Could someone at leats let me know if I did the right thing for proving onto?

 

[mutton]

No, your notation is flawed so it's not even clear what you are doing.

 

[kathrynag]

No, your notation is flawed so it's not even clear what you are doing.

f(1/n)=\frac{1}{n-1}
y=\frac{1}{n-1}
y(n-1)=1
n-1=1/y
n=\frac{1}{y}+1

n=\frac{1}{a}+1
n=\frac{1}{b}+1
\frac{1}{a}+1=\frac{1}{b}+1
\frac{1}{a}=\frac{1}{b}
1=\frac{a}{b}
b=a
Thus onto

 

[mutton]

How does that show f is onto? Did you read what I wrote above?

 

[kathrynag]

Yeah I read what you wrote above, but I'm unsure how to fix it.

 

[kathrynag]

f(1/n)=\frac{1}{n-1}
y=\frac{1}{n-1}
y(n-1)=1
yn-y=1
yn=1+y
y=1/n+y/n
y-y/n=1/n
y(1-1/n)=1/n

 

[HallsofIvy]

I have no idea what you are trying to do. You have repeatedly said that you are trying to prove "[0, 1]= (0, 1)" which can't be proved- it isn't true.

You have repeatedly said this problem has nothing to do with "cardinality" but are trying to find a "one-to-one, onto" function between the two sets which, if there is one, would prove cardinality not equality.

 

[descendency]

I think the problem is lazy notation here.

The OP doesn't mean [0,1] = (0,1) or else the simple counter-example 1 \in [0,1] but 1 \notin (0,1) proves it to be false; they likely mean [0,1] \approx (0,1). (A is equivalent to B)

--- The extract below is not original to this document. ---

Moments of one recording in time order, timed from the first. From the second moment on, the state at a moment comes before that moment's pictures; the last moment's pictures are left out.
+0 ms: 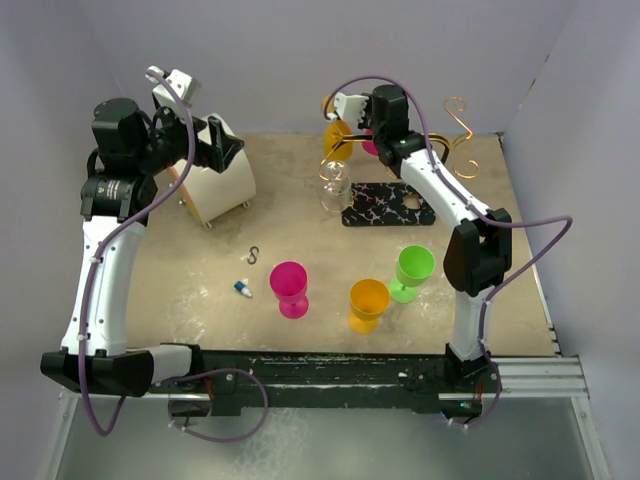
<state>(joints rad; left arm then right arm) -0.06 1.26 1.61 -0.51 0.52 0.05 0.40 1.99 1.87 -0.13 0.41 -1.32</state>
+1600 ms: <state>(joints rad) -0.06 1.23 1.57 -0.51 0.53 0.05 0.36 1.92 1.81 -0.22 0.43 -1.23</state>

The proof for this is to prove their cardinality is the same. The proof of equivalence simply requires a one-to-one correspondence between (0,1) and [0,1]. (as has been said before, this is the proof for cardinality).

 

[kathrynag]

Ok, so does for the function f(1/n)={1.1/2,1/3,1/4,1/5...} imply onto because onto means f(A)=B where the A=(0,1) and the B=(0,1]?